(Dataset excerpt Opens)

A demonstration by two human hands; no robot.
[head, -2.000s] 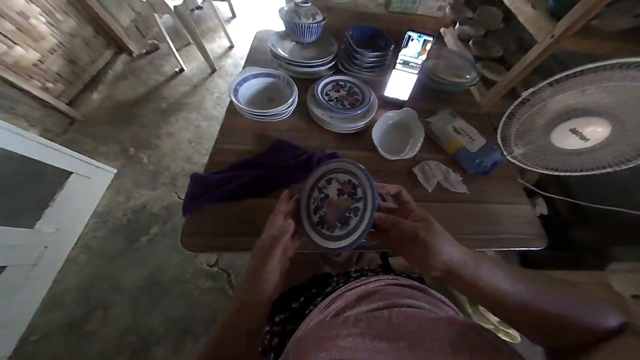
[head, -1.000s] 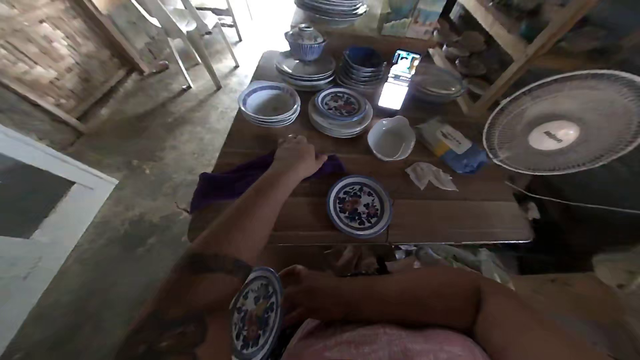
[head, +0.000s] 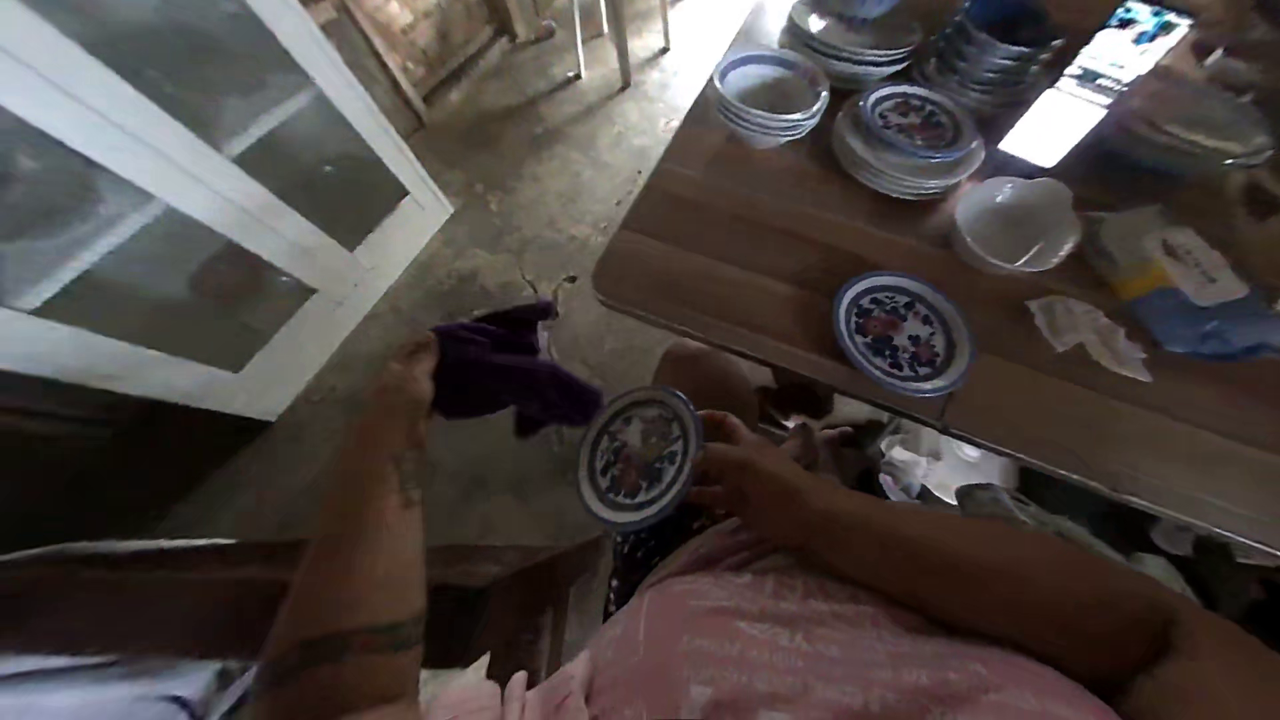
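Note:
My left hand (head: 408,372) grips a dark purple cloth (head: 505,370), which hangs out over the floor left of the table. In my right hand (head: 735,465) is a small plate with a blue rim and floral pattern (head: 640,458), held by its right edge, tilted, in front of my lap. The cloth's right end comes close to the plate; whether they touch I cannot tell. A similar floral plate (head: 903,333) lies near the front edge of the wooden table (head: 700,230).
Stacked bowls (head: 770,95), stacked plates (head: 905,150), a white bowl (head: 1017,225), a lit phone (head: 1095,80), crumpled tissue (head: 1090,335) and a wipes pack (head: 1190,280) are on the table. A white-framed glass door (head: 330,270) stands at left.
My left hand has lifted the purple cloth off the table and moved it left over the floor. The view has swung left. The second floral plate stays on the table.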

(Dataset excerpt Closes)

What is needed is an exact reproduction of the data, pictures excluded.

Worked solution:
A demonstration by two human hands; no robot.
[head, -2.000s] 
[head, -1.000s] 
[head, +0.000s] 
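Note:
My left hand (head: 408,372) grips a dark purple cloth (head: 505,370), which hangs out over the floor left of the table. In my right hand (head: 735,465) is a small plate with a blue rim and floral pattern (head: 640,458), held by its right edge, tilted, in front of my lap. The cloth's right end comes close to the plate; whether they touch I cannot tell. A similar floral plate (head: 903,333) lies near the front edge of the wooden table (head: 700,230).
Stacked bowls (head: 770,95), stacked plates (head: 905,150), a white bowl (head: 1017,225), a lit phone (head: 1095,80), crumpled tissue (head: 1090,335) and a wipes pack (head: 1190,280) are on the table. A white-framed glass door (head: 330,270) stands at left.
My left hand has lifted the purple cloth off the table and moved it left over the floor. The view has swung left. The second floral plate stays on the table.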

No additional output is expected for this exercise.